Olivier Merle place son intrigue dans une capitale de province, dans les Territoires selon le terme à employer aujourd’hui. Un notable est menacé de façon de plus en plus brutale. Des meurtres, qui semblent en lien avec cette affaire de corbeau, sont commis sur un homme, une jeune femme…
Les enquêteurs soulèvent difficilement le voile sur des activités peu catholiques, bien que de fervents catholiques puissent y être mêlés. C’est ainsi que les pas des policiers les amènent d’un hôtel particulier à un club sadomasochiste où des dominants dominent des dominés. Ils font face à des messages codés, des mises en scènes morbides.
Le romancier prend le temps de poser son cadre, de mettre en place les éléments de son récit et c’est parfait pour restituer cette ambiance dite de province où il faut masquer soigneusement les turpitudes. Cela dit, ce n’est pas mal non plus dans la Capitale avec les révélations sur des notabilités ces derniers temps.
Début Janvier, Libération relate un drame sanglant en Côte d’Ivoire. Mme Lamaury et ses deux filles sont tuées d’une balle en pleine tête. M. Lamaury a pris la fuite, une fuite bien organisée.
À la frontière polonaise, fin février, un industriel est abattu d’une balle de révolver dans son bureau.
Ce matin de mars, le commandant Hubert Grimm arrive au SRPJ de Rennes où il rejoint ses subordonnés. Depuis sa mutation, il y a trois mois, il s’ennuie car les affaires sont peu motivantes. Le commissaire divisionnaire le charge de recevoir une personnalité locale, M. Kerdegat, qui a reçu une lettre anonyme le qualifiant d’assassin. On précise qu’il doit payer pour ses crimes. Il finit par reconnaître avoir eu, avant, plusieurs appels téléphoniques, à minuit onze. Il a fait changer le numéro et…
Au vu des éléments, une enquête préliminaire est ouverte et Grimm en a la charge. C’est au lieutenant Ermeline Gasquet, qu’il demande de surveiller l’industriel, un type infect, imbu de lui-même, méprisant. Le lendemain, elle planque, elle suit. Mais, elle n’est pas la seule.
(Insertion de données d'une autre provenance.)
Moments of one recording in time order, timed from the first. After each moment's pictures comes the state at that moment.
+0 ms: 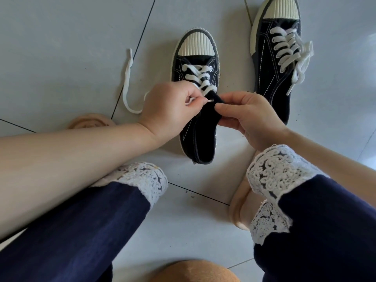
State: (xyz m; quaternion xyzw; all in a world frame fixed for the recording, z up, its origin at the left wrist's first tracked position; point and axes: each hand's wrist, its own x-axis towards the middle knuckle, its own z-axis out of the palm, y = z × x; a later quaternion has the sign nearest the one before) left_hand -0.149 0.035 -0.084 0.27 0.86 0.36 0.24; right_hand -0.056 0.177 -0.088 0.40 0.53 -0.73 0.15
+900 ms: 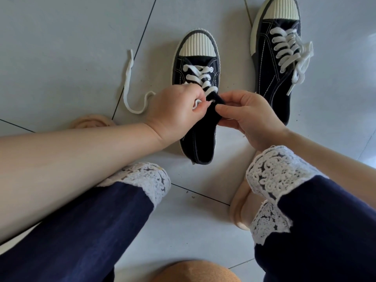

Un homme en scooter fait de même.
Et puis l’affaire prend un tour dramatique après une seconde lettre et la découverte macabre faite par l’employée de maison venant prendre son service au matin. Un sac poubelle a été déposé avec un pied d’homme dépassant verticalement par l’ouverture. À l’intérieur, le reste du corps… sans la tête.
Pour porter son intrigue, Olivier Merle conçoit une galerie étoffée de personnages bien construits, mettant en avant un protagoniste principal peu commun. Le commandant Hubert Grimm évolue dans une existence laminée par un marasme complet. Il est poursuivi par une lourd passé, par des obsessions qui le bloquent et l’obligent à fréquenter une psychiatre. Il n’a pas d’autre solution, pour ne pas se laisser dévorer par ses hantises, que de s’acharner à penser à son travail.
Et lorsque celui-ci est ennuyeux, routinier, il sombre en dépression. Il est poursuivi par un passé dont il ne veut pas, dont il ne sait pas, dont il ne peut pas se défaire.
Le récit fait alterner les recherches, les déductions avec l’action sur le terrain. La tension monte en puissance de brillante façon jusqu’à une conclusion du plus bel effet après une succession de rebondissements et de surprises. Avec ce livre, le premier roman policier abordé par Olivier Merle, celui-ci propose une intrigue forte, magnifiquement menée er servie par une belle galerie d’acteurs.
Faut-il souhaiter une nouvelle enquête à Hubert Grimm s’il est toujours aussi mal ? Avec un point de vue bien égoïste, le retrouver sera un grand plaisir.
serge perraud
Olivier Merle, Dans l’ombre du loup, XO &ditions, janvier 2021, 544 p. – 21,90 €.